At FysioCity, you can book an appointment online and see someone within 24 hours, making it possible for patients to find themselves on the treatment table within no time at all.

Arkesteijn: “It is true that there are other clinics that offer the same online booking service. However, that only works for existing clients that have already registered as a patient. What makes us unique is that if you suffer from back pain late on a Friday evening, you can book an appointment with us immediately, even if it is the first time. You can choose a location, a therapist and a time - and then book your appointment for Saturday morning.”

Without a referral

Since 2006, you no longer need a referral from your GP or medical specialist if you want to be reimbursed for seeing a physiotherapist. An important step, says Arkesteijn, "Although not many people are aware that this has been the case for over ten years now." 

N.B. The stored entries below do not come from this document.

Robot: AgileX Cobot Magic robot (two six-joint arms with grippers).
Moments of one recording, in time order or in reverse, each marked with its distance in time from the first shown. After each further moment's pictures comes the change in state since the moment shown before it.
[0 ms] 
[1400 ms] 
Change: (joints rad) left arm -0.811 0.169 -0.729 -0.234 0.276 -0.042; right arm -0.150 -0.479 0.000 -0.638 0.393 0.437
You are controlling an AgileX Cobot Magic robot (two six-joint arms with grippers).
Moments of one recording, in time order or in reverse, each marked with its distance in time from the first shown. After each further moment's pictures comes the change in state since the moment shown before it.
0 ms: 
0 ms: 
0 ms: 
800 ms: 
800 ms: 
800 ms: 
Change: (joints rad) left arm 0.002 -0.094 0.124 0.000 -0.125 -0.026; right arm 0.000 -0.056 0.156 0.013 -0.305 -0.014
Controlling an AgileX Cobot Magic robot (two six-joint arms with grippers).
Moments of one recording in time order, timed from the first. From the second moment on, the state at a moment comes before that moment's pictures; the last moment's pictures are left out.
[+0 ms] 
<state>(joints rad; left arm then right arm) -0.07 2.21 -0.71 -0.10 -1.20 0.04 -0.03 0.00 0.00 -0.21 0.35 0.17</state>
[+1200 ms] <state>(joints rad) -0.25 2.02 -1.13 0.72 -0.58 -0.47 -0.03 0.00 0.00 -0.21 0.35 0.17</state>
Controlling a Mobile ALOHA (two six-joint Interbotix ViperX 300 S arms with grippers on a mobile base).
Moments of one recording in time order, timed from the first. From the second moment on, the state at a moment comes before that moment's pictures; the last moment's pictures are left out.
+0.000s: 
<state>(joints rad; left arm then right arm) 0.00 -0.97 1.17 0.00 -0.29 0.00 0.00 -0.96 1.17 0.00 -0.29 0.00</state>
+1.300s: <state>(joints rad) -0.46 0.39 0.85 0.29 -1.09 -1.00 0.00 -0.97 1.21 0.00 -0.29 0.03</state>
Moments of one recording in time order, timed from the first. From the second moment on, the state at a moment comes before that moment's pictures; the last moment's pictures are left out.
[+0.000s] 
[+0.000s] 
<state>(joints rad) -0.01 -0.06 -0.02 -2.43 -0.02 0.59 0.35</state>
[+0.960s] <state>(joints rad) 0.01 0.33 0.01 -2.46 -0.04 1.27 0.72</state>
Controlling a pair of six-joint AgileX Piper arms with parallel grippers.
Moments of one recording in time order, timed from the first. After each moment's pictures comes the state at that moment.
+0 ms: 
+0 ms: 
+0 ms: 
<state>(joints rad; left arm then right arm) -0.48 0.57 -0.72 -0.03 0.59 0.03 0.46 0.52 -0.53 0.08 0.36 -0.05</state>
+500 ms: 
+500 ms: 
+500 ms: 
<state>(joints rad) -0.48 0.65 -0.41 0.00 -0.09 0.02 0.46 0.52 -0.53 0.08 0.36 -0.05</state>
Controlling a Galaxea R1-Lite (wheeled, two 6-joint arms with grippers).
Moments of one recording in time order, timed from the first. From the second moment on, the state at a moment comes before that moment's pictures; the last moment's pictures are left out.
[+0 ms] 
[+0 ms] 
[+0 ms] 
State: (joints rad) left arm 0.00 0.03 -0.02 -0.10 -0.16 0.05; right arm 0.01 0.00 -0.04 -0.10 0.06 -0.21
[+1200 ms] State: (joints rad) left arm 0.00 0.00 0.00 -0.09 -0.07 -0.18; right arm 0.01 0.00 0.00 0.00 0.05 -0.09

“Physiotherapy has developed enormously in recent years- from massage therapy and dry needling to specific training and trigger point treatments. Because we are doing more sedentary work, the need for treatments is growing. There is a surprisingly high number of people with back problems. And the same goes for people with neck complaints. Although we also have many people coming in with lingering sports injuries such as heel spurs or knee issues. In short: we are mostly dealing with people who have moved in ways that are unnatural for the human body.”

Extensive opening hours

FysioCity started on April 1, 2017, with four physiotherapists; now there are ten. “Everyone works in five- or six-hour shifts. This is how we can offer our extensive opening hours, from 7am to 11pm on weekdays and until 7pm during weekends," says Arkesteijn.

The ten therapists also meet up regularly. Not only to "enhance the team spirit" but also to share experiences.

Personal approach

According to Arkesteijn, physiotherapy is very much a personal matter: “We approach all our patients in a unique and personal way. Treating a pain complaint or a health problem successfully means going on a journey together: There must be a relationship based on trust between practitioner and patient. Is the patient aware of their exact complaints? Are they prepared to do the exercises at home that will improve their condition? These questions can only be answered properly if the relationship between both parties is good.”

Professional deformation

Arkesteijn - who until recently played baseball for the Amsterdam Pirates - keeps fit by working out in the gym. And, of course, by cycling through the city every day.

“Wherever I go, I always look at everything from a physiotherapist's point of view. I always notice people walking around with knee or hip problems. Sometimes I really have to restrain myself - it's so tempting to quickly give some help and advice. I don’t mind admitting that I suffer from professional deformation in that sense. It is a delicate balance: the difference between waking up in pain and feeling fit in the morning often lies in a tiny detail.”